My second day in Northumberland greeted me with another early start as I headed to Haydon Bridge near Hadrian's wall, to spend three hours in a hide photographing the red squirrels and woodland birds.
On my way I received a message from the young photographer, Will Nicholls, who was running the hide saying that the local squirrels recently gave birth to kits. Due to this, they were being unpredictable, so it was unlikely they would turn up while I was in the hide. Therefore I was offered me as long as I liked in the hide until one showed up.
The first three hours in the hide was spent photographing the woodland birds that visit the feeders, as well as scaring away the pesky pheasant while no red squirrels appeared. The feeders were always filled with birds such as blue tits, great tits, coal tits, siskins, redpolls, chaffinches and robins, which provided good opportunity for portrait shots. The siskin's were particularly aggressive towards the other birds so I was able to get some Siskin action too!
After a Lunch break, the afternoon was spent with more waiting, and waiting and.. then, after another two and a half hours, a flash of orange came bounding towards the hide. This was a red squirrel kitten. It was such a special moment for me, as it was my first wild red squirrel. Such a lovely creature and definitely worth the wait!

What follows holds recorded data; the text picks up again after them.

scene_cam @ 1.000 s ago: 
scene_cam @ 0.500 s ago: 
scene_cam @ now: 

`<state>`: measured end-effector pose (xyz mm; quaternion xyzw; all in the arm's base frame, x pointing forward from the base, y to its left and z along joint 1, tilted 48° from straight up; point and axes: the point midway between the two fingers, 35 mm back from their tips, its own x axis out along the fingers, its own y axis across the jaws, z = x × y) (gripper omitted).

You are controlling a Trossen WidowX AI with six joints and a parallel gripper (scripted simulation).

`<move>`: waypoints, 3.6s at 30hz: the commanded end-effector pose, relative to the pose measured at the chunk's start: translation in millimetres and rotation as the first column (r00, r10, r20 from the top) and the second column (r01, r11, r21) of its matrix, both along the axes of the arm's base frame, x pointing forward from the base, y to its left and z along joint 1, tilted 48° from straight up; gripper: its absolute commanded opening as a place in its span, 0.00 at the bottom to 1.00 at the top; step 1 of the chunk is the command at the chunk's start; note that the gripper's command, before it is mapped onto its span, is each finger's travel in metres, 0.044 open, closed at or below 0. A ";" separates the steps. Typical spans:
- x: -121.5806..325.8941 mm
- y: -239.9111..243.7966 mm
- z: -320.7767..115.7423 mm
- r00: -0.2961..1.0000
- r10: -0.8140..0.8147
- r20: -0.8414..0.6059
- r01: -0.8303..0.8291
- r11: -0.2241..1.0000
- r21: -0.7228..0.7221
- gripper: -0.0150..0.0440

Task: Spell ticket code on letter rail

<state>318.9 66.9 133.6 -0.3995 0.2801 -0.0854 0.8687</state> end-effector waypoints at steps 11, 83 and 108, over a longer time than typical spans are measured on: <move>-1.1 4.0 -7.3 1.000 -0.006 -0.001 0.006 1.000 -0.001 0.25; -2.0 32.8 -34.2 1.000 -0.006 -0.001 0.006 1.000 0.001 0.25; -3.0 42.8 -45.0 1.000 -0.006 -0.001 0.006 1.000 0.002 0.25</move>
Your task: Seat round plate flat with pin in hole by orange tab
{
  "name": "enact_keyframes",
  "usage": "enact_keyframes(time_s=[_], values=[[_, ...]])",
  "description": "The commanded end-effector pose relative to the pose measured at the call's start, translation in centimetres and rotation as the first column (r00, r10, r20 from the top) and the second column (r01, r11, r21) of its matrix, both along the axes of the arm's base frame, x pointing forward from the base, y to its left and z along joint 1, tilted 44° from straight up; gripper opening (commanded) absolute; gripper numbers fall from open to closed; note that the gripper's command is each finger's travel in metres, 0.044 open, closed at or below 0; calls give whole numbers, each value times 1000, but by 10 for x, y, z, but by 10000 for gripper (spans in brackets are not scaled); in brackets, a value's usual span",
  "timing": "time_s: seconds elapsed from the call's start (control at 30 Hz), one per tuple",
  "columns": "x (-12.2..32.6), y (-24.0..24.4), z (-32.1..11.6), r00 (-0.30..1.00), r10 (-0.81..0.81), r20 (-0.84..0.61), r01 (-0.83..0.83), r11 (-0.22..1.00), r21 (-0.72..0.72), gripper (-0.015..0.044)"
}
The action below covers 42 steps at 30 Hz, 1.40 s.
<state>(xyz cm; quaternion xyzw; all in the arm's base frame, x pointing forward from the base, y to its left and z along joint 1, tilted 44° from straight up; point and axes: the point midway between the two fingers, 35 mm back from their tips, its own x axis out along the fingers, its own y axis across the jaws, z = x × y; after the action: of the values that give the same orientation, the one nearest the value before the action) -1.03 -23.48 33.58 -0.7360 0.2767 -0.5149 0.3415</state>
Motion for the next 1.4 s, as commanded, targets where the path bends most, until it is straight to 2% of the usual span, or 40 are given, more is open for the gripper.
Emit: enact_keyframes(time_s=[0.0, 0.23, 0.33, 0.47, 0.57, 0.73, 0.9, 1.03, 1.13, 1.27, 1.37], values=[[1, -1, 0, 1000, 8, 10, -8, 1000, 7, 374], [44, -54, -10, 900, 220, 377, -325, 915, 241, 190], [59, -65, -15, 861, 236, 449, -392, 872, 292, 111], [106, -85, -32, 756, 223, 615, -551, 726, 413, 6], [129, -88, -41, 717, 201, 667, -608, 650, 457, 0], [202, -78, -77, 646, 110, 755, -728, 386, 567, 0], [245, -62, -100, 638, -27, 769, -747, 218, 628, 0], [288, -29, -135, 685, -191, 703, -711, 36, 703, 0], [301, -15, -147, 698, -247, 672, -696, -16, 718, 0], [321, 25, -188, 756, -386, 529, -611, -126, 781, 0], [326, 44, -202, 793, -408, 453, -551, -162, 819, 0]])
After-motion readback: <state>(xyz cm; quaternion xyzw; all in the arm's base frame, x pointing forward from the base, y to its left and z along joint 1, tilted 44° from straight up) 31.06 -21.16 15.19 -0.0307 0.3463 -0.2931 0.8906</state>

The next day I took another short trip to the Farnes , keen to see more of the abundance of birds; yet it wasn't the birds that excited me the most on this occasion. I was watching a grey seal bobbing its head in and out of the water in the distance when the driver of the boat excitedly said through the speaker "A minke whale just surfaced to the left!" I was watching the seal at the time so, convinced the driver was mistaken, smugly announced to the people next to me that the driver had in fact seen the seal. It was me whom was proved wrong however, as the whale soon came to the surface again, directly where I was looking. A buzz of excitement went up around the boat, and people jostled for the best view. The whale came up six or seven times, once just a few metres from the edge of the boat! That was certainly one of the highlights of my trip to Northumberland, and something which will remain in my memory for a very long time.
It was then time for a quick hour's landing on Inner Farne. I had set myself the task of capturing a puffin in flight. This was to be quite a challenge for just one hour, as puffins travel at speeds of up to 55mph and flap their wings at 400bpm! I was so engaged in photographing the bird that I almost missed my boat.. but In a way I wish I had missed it, because I didn't want to leave!